■ What you should do ■
What you return must match the records exactly, except that the pictures are gone.

■ Records for this task ■

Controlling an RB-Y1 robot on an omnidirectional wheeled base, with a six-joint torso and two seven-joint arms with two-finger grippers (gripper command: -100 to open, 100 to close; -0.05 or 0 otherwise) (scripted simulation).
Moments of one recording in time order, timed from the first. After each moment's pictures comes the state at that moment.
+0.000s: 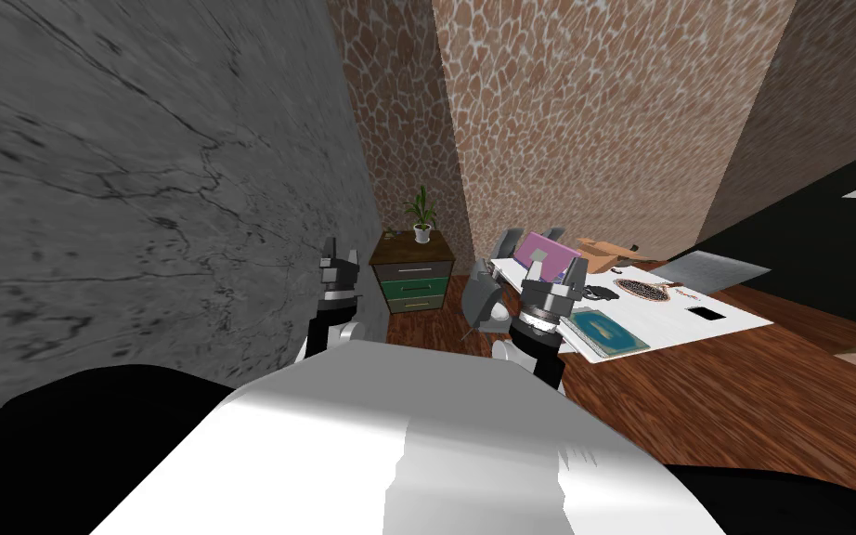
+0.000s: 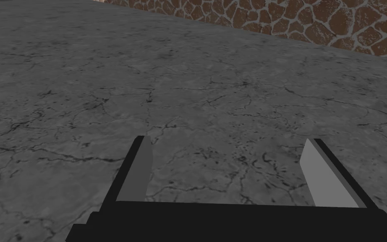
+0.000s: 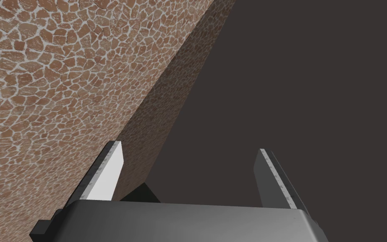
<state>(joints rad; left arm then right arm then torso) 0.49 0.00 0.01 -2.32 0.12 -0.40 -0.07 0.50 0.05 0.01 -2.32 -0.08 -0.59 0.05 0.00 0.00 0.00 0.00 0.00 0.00</state>
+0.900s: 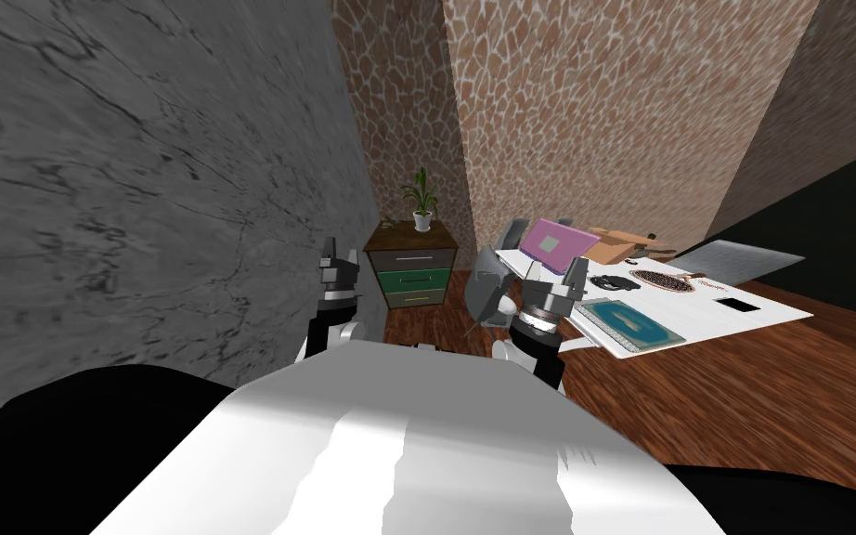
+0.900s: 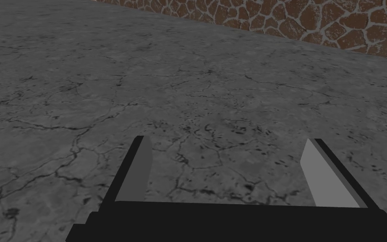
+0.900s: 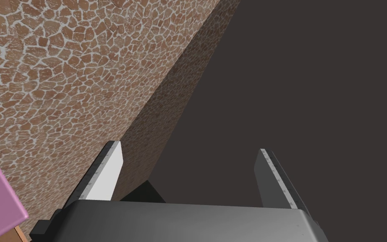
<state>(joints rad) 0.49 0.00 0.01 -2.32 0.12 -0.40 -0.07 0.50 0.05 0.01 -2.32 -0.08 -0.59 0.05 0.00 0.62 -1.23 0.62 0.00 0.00</state>
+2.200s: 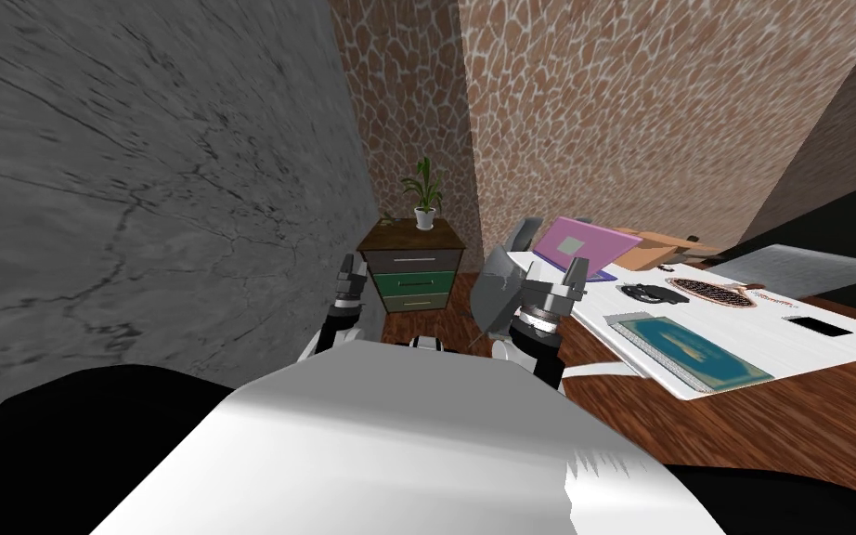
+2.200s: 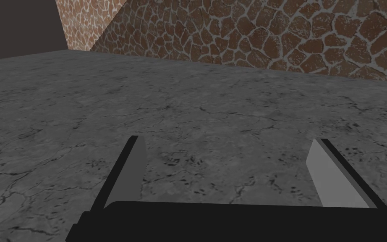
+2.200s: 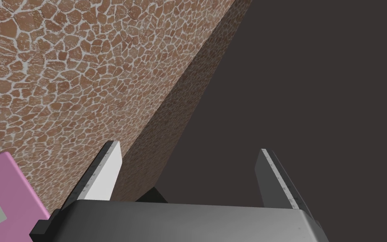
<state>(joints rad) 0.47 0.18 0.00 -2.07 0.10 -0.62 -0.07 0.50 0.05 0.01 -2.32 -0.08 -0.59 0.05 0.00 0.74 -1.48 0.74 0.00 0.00</state>
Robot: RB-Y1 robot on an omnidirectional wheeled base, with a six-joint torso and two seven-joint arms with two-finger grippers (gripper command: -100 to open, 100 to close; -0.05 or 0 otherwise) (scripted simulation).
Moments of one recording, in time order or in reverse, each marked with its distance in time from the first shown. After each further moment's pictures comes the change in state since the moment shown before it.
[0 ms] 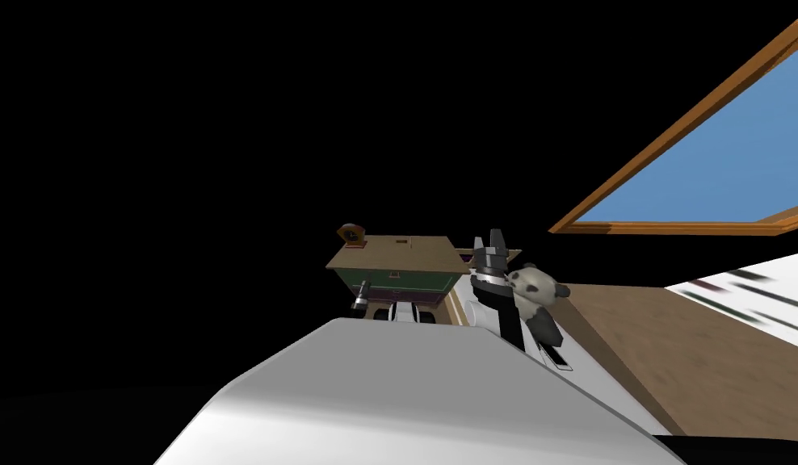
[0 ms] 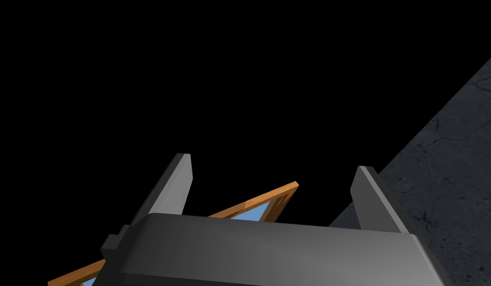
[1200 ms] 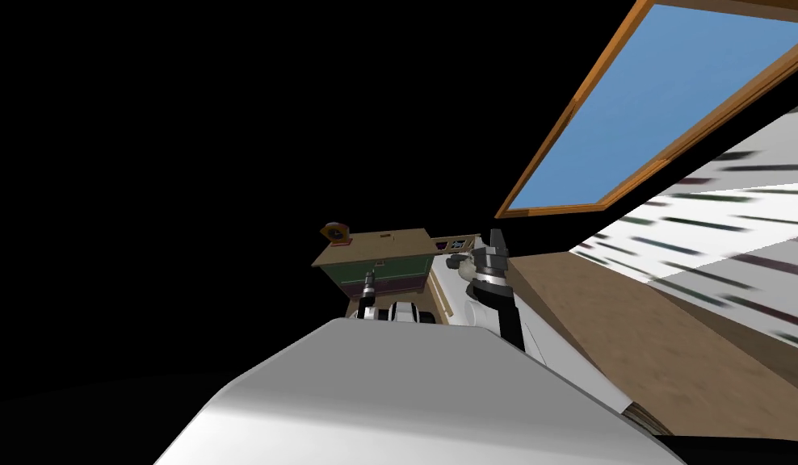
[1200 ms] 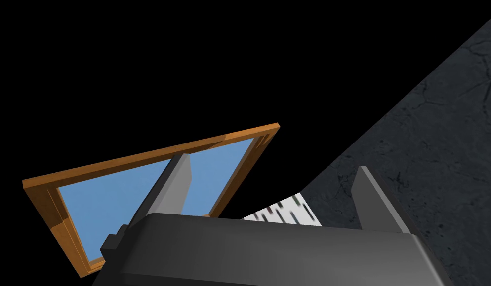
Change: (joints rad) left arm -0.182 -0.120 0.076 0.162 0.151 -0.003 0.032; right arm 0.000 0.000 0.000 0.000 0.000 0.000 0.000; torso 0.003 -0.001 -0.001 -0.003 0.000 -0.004
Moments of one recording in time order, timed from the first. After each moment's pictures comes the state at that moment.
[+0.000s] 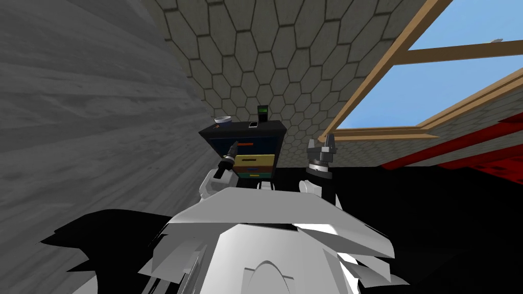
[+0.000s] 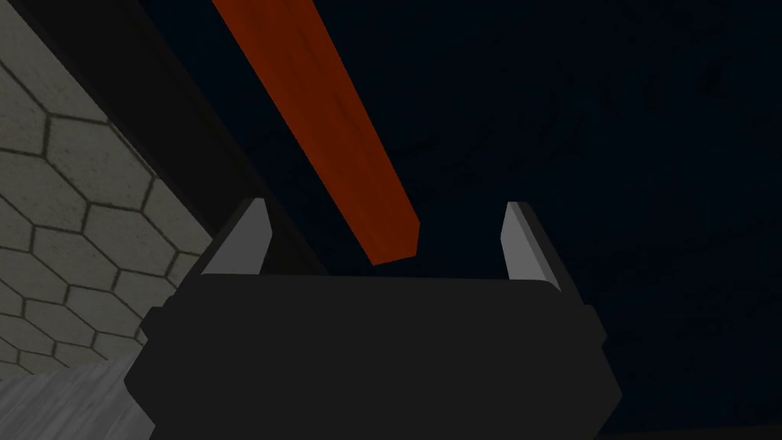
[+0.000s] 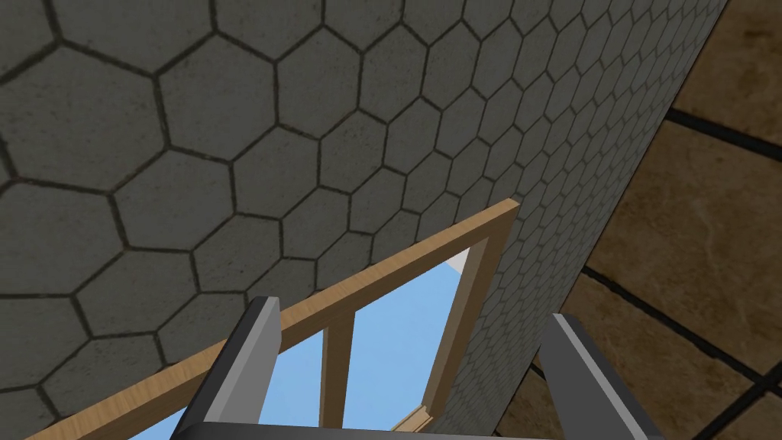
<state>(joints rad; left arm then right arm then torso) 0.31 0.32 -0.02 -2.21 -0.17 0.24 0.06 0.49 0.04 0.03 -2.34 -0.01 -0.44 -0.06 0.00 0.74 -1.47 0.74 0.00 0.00</state>
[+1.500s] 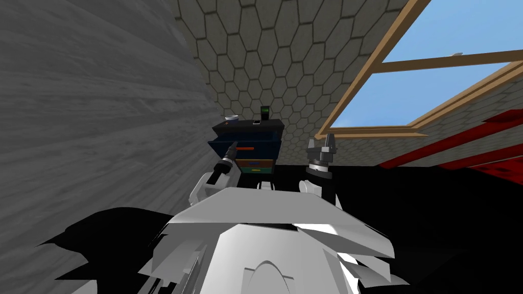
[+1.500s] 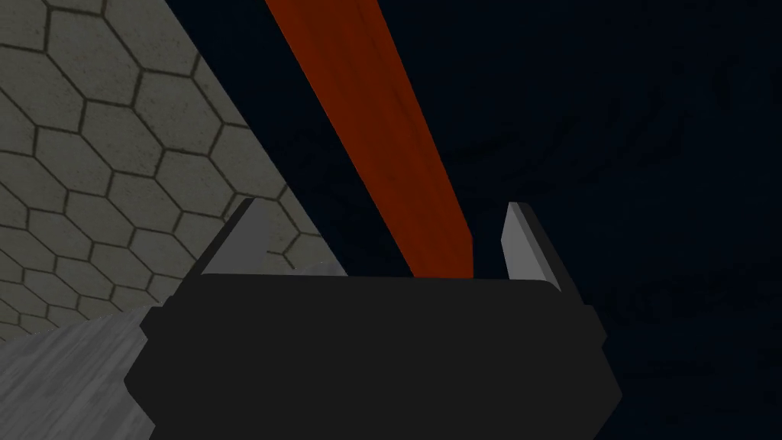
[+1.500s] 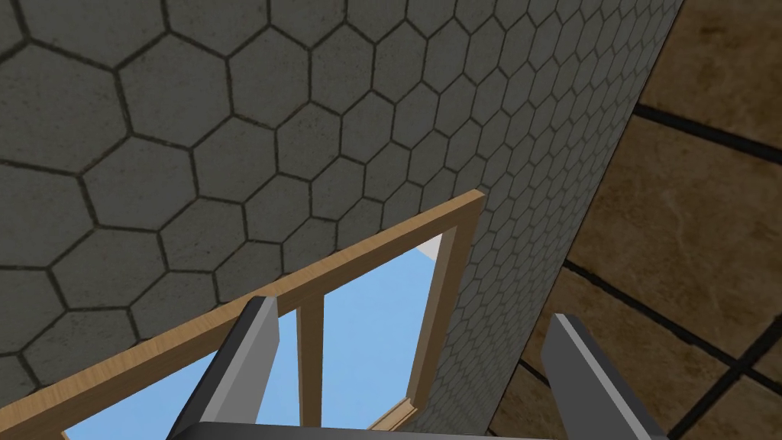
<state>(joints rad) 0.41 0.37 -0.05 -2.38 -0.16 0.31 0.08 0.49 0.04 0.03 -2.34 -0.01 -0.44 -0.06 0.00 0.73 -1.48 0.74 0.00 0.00</state>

■ Answer to this problem ■
Controlling an RB-Y1 robot on an omnidirectional wheeled base, with a six-joint torso and two seven-joint arms with two-finger grippers (gripper command: -100 to open, 100 to close; -0.05 or 0 otherwise) (scripted simulation).
Moments of one recording in time order, timed from the first. After each moment's pictures comes the state at that moment.
+0.000s: 
+0.000s: 
+0.000s: 
<state>(joints rad; left arm then right arm then torso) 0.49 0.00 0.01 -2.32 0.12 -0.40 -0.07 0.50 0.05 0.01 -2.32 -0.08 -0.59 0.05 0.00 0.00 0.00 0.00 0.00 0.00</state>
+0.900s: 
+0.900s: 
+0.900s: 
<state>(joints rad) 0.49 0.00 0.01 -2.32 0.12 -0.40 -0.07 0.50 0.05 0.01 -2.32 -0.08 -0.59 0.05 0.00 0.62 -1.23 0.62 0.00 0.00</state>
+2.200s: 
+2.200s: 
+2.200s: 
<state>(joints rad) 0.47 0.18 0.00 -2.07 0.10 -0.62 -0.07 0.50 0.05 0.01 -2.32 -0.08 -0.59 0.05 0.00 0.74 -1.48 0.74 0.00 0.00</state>
Robot: RB-Y1 robot on an omnidirectional wheeled base, with a six-joint torso and two seven-joint arms with two-finger grippers (gripper command: -100 to open, 100 to close; -0.05 or 0 otherwise) (scripted simulation).
Moments of one recording, in time order or in reverse, each marked with its distance in time from the first shown. After each further moment's pictures comes the change in state since the moment shown before it.
[0 ms] 
[0 ms] 
[1200 ms] 
[1200 ms] 
Change: (joints rad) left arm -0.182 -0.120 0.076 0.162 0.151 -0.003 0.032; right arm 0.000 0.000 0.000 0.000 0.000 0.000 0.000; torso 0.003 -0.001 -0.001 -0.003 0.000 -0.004
Moments of one recording in time order, timed from the first. After each moment's pictures comes the state at that moment.
[+0.000s] 
[+0.000s] 
[+0.000s] 
<state>(joints rad; left arm then right arm then torso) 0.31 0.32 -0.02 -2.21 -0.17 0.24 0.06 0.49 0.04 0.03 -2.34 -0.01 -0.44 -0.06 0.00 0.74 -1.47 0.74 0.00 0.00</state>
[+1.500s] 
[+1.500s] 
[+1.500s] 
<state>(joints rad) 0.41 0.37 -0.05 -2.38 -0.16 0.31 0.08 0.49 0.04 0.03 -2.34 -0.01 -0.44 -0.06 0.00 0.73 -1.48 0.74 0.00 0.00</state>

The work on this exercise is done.